Driving Problem: Build a “description machine” to annotate natural scenes.
Background: Image interpretation, which is effortless and instantaneous for human beings, is the grand challenge of computer vision. The objective is to build a machine which produces a rich semantic description of the underlying scene, including the names and poses of the objects that are present, as well as “recognizing” actions, interactions and other semantic events. Mathematical frameworks are advanced from time to time, but none is yet widely accepted or clearly points the way to closing the performance gap with natural vision.
Research Strategy: Efficient search and evidence integration appear indispensable for scene annotation, and my approach is inspired by two facets of human search: divide-and-conquer querying in playing games like “twenty questions” and selective attention in natural vision. The enabling assumption is that interpretations may be grouped into natural subsets with shared features. We then design algorithms which naturally switch from monitoring the scene as a whole to local scrutiny for fine discrimination, and back again depending on accumulated evidence and its impact on the likelihoods of competing interpretations.
Driving Problem: Tailor cancer treatment to an individual molecular profile.
Background: Gigantic amounts of data about abnormal perturbations in biological networks are being collected by sequencing and microarray experiments, enabling the inference of systems-level disease signatures. Cancer is perhaps the prototypical systems disease, and the focus of extensive study in quantitative biology, including developing algorithms to predict disease phenotypes, progression and treatment response for individuals. However, translating these programs into personalized clinical care remains elusive, and in particular mature applications of statistical learning to inference at the patient level remain limited.
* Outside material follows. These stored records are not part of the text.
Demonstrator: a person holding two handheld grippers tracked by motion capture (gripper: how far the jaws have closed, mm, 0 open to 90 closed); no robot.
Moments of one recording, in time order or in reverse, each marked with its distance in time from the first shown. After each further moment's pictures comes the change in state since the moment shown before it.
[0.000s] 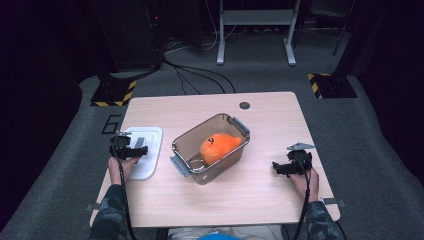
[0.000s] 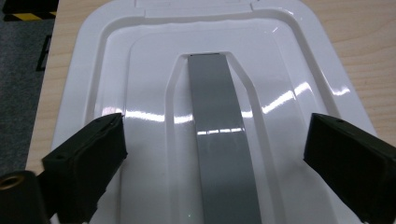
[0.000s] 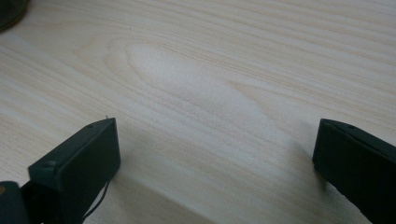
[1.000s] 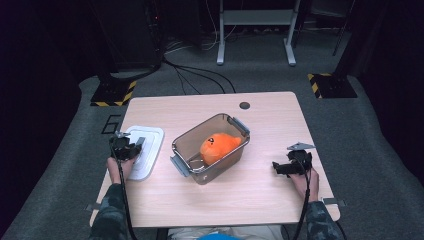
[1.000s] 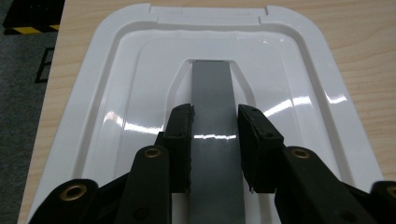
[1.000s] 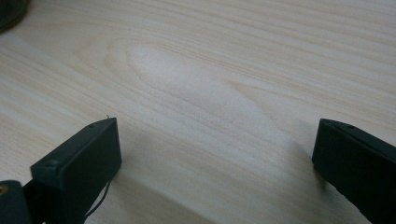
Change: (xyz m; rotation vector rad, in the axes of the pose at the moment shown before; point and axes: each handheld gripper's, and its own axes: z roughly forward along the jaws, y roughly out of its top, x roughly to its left) left arm 0.002 -0.003 -0.002 -0.050 -0.021 0.006; right arm 0.000 0.000 0.000 -0.003 0.000 0.010
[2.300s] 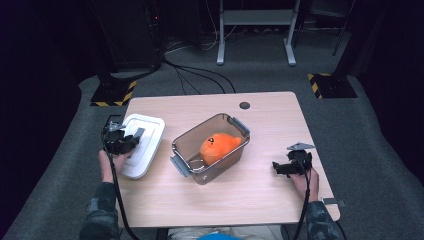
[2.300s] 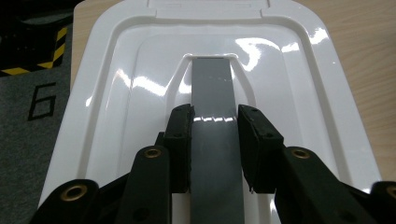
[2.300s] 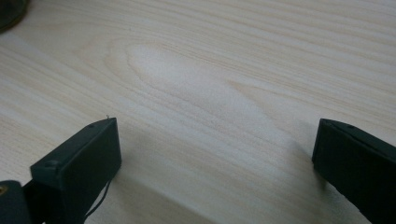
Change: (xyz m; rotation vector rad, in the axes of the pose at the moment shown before) left arm -0.013 0.037 -0.060 -0.069 -0.082 0.098; right arm 0.000 0.000 0.000 0.000 0.000 0.000
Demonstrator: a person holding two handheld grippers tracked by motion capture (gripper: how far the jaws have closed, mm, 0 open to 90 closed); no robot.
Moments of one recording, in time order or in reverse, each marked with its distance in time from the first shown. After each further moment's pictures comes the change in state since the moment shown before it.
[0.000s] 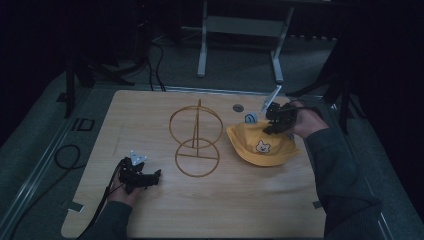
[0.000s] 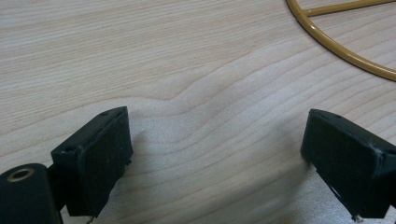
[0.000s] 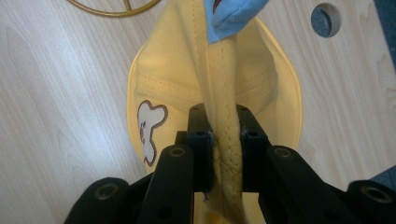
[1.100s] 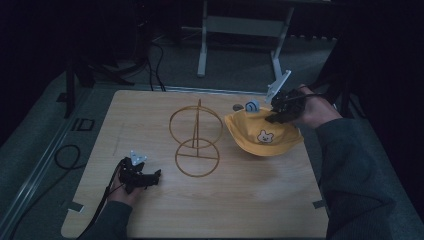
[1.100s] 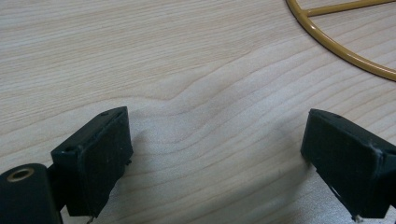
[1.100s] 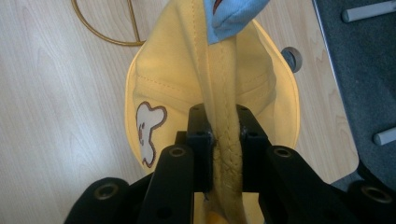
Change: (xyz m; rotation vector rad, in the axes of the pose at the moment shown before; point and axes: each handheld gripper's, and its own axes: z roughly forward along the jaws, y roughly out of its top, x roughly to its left) left arm 0.000 0.000 0.000 0.002 -0.001 0.000; right arm 0.005 0.015 -0.059 -0.072 -0.049 -0.079
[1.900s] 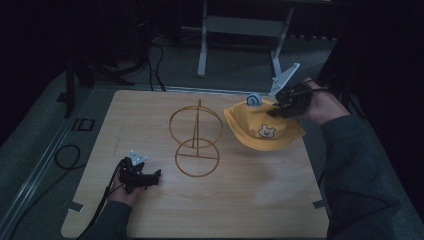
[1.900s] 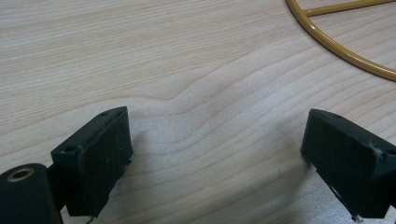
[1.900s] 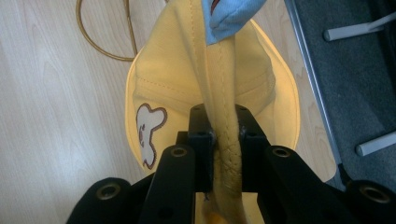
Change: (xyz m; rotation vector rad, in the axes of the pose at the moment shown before) left arm 0.000 0.000 0.000 0.001 0.000 0.001; right arm 0.001 0.004 -0.027 -0.062 -0.035 -0.021
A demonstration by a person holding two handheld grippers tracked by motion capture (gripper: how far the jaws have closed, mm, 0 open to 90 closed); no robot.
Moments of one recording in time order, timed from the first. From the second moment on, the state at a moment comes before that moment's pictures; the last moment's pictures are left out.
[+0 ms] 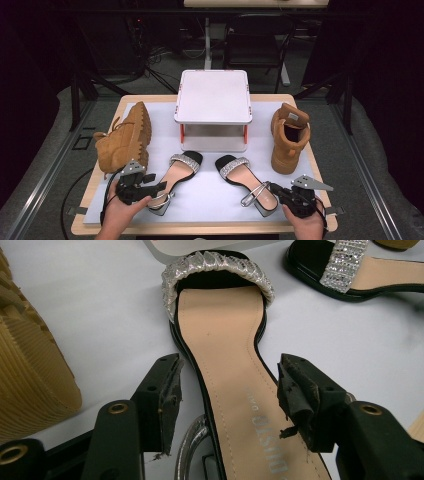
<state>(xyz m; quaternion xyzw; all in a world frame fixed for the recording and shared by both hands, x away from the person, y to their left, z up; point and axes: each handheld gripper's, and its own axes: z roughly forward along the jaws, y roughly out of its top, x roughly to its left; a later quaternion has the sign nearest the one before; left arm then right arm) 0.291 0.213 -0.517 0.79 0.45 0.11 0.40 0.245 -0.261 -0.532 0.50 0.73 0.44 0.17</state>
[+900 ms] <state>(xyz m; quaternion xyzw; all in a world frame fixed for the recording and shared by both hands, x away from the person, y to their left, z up) 0.295 0.201 -0.516 0.81 0.44 0.10 0.38 0.250 -0.260 -0.511 0.49 0.73 0.45 0.16</state>
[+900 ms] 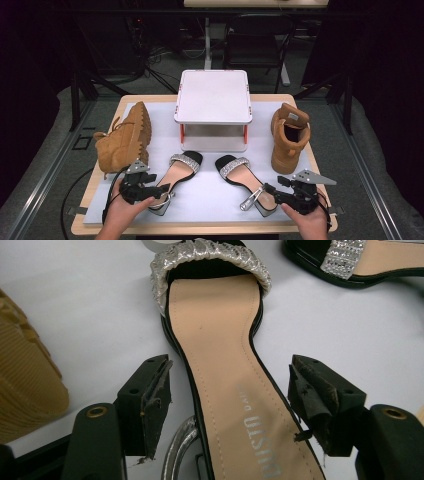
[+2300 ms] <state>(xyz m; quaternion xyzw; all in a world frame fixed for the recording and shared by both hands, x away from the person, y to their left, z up) 0.309 0.177 -0.526 0.83 0.43 0.10 0.33 0.298 -0.187 -0.528 0.45 0.83 0.30 0.14</state>
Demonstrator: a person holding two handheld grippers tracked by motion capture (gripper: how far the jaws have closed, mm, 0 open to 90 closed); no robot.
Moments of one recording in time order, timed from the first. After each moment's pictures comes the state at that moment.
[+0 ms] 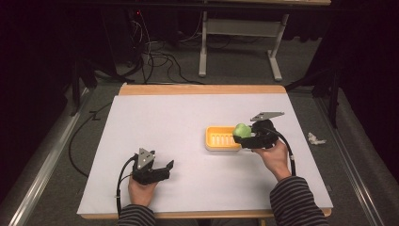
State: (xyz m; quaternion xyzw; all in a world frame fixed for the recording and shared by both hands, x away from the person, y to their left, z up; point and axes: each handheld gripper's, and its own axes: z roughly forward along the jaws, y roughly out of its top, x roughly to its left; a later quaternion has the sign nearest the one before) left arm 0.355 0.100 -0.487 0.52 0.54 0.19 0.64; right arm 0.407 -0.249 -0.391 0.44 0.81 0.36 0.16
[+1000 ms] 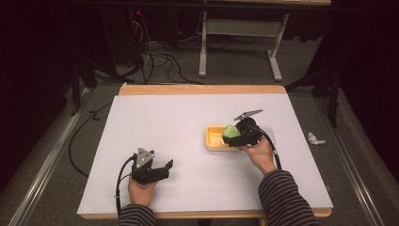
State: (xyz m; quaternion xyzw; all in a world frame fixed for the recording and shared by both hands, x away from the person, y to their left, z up) left arm 0.358 0.101 -0.486 0.52 0.55 0.18 0.63; right arm 0.436 -0.213 -0.418 0.45 0.83 0.30 0.13
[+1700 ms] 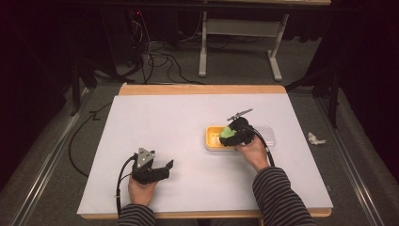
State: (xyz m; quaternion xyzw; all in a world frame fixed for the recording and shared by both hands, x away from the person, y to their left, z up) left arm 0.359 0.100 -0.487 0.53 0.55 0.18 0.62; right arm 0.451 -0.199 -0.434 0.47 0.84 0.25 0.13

Research Strategy: Realizing this agenda requires recognizing and overcoming the two major limitations of current methodology: (i) the “Black box” decision rules which lack the biological meaning and algorithmic simplicity necessary for transitioning into the clinic; and (ii) the absence of biological mechanism, which is necessary for stable model selection, especially given the unfavorable ratio of samples to variables in the current and any foreseeable learning scenario. Embedding mechanism in the learning framework is then a “win-win” strategy, but requires a close, sustained collaboration between mathematicians and biologists.